What needs to be done:
Please set down word for word every line from the one holding "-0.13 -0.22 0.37" to the end of the data below, both included.

Dataset records:

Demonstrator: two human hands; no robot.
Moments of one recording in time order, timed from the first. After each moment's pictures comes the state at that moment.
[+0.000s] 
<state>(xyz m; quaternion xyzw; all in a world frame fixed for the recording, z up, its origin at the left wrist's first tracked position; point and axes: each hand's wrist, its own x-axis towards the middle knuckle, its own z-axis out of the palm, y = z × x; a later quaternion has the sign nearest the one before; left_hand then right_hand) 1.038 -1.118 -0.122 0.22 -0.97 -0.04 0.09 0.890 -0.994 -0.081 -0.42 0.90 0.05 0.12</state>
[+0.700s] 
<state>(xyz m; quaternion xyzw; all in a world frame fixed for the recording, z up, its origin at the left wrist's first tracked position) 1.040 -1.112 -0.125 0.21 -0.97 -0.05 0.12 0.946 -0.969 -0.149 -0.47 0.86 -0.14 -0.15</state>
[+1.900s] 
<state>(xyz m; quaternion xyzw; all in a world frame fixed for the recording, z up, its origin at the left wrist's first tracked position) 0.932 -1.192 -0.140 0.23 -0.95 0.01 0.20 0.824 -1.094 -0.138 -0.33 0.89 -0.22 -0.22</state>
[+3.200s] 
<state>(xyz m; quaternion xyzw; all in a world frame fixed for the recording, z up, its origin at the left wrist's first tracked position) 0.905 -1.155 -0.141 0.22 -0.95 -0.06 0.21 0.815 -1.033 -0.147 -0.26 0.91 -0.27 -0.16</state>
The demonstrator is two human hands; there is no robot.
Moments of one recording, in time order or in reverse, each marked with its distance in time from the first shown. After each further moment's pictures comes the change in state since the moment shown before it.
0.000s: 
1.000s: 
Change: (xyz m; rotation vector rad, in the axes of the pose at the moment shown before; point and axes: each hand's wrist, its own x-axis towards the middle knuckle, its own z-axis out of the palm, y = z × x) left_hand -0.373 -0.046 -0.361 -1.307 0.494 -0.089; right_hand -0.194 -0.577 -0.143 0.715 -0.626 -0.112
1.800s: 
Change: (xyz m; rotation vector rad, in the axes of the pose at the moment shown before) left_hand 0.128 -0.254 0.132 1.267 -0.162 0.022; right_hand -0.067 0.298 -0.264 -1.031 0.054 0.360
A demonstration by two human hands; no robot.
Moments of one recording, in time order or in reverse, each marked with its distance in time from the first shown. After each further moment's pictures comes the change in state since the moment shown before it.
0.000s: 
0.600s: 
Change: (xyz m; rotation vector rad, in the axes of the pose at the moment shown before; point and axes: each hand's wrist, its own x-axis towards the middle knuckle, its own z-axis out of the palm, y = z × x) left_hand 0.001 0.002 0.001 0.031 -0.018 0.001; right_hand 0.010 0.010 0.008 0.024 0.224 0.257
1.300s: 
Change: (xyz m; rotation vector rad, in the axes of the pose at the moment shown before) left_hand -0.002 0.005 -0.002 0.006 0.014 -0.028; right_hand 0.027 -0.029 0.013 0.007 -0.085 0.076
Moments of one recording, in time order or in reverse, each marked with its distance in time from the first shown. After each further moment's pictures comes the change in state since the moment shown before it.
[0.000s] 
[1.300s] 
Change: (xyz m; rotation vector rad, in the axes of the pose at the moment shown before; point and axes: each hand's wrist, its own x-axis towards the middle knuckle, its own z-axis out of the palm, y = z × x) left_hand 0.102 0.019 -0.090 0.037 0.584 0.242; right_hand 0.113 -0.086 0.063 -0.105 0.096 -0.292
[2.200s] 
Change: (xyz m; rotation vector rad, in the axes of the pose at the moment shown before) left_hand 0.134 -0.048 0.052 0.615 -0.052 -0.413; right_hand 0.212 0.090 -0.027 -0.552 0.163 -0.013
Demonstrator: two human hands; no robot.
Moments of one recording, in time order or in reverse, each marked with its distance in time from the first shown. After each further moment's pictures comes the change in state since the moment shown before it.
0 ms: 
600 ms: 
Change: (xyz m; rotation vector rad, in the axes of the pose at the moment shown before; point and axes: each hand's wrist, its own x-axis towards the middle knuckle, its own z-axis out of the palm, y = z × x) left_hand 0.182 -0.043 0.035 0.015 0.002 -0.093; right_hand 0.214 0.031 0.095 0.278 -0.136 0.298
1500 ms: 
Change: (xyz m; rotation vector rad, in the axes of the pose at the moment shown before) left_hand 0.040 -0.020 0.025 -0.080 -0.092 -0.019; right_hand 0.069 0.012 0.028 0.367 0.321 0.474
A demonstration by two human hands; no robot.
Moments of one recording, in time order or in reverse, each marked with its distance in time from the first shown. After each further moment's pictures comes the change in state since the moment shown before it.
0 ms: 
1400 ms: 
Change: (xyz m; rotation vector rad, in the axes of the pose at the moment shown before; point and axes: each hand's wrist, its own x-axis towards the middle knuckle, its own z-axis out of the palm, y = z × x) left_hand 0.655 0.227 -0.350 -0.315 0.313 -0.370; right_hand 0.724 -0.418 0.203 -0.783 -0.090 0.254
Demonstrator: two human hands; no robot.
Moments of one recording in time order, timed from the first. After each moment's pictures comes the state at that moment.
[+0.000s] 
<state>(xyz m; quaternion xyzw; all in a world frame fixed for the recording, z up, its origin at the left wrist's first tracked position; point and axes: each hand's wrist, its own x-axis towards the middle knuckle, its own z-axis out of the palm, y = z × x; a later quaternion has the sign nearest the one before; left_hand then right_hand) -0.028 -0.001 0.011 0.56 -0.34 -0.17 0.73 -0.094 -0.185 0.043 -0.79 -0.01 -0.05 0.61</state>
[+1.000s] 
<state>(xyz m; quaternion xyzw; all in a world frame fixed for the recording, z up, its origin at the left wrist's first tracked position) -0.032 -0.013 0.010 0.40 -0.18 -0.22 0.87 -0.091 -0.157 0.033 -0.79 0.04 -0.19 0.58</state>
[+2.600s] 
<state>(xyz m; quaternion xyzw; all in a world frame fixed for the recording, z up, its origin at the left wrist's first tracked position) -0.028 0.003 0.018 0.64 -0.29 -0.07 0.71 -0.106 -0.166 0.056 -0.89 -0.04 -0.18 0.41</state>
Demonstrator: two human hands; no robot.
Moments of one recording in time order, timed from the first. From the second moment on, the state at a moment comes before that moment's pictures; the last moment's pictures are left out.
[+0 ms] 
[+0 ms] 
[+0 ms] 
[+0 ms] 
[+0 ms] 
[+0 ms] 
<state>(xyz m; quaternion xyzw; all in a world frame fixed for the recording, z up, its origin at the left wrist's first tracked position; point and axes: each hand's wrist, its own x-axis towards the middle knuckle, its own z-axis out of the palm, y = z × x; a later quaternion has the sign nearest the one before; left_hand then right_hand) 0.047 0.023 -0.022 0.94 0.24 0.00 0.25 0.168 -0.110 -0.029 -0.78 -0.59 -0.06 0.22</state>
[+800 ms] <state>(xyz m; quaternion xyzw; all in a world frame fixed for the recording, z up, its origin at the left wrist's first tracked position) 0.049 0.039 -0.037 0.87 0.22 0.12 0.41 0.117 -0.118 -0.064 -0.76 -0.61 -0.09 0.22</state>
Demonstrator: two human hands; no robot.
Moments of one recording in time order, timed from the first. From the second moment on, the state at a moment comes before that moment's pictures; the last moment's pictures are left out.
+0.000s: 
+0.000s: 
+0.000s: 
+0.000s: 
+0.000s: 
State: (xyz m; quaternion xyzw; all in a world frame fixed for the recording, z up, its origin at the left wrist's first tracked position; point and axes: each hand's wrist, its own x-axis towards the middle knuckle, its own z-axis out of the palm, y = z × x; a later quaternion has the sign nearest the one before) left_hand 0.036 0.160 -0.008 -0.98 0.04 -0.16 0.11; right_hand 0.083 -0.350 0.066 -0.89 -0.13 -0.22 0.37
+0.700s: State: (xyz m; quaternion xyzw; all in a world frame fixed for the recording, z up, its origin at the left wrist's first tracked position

Solution to this problem:
State: (xyz m; quaternion xyzw; all in a world frame fixed for the recording, z up, its origin at the left wrist's first tracked position; point and axes: each hand's wrist, its own x-axis towards the middle knuckle, its own z-axis out of the palm, y = z × x; a later quaternion has the sign nearest the one before) left_hand 0.036 0.160 -0.008 -0.98 0.04 -0.16 0.11; right_hand 0.083 -0.350 0.066 -0.89 -0.13 -0.22 0.37
+0.700s: State: (xyz m; quaternion xyzw; all in a world frame fixed for the recording, z up, its origin at the left wrist's first tracked position

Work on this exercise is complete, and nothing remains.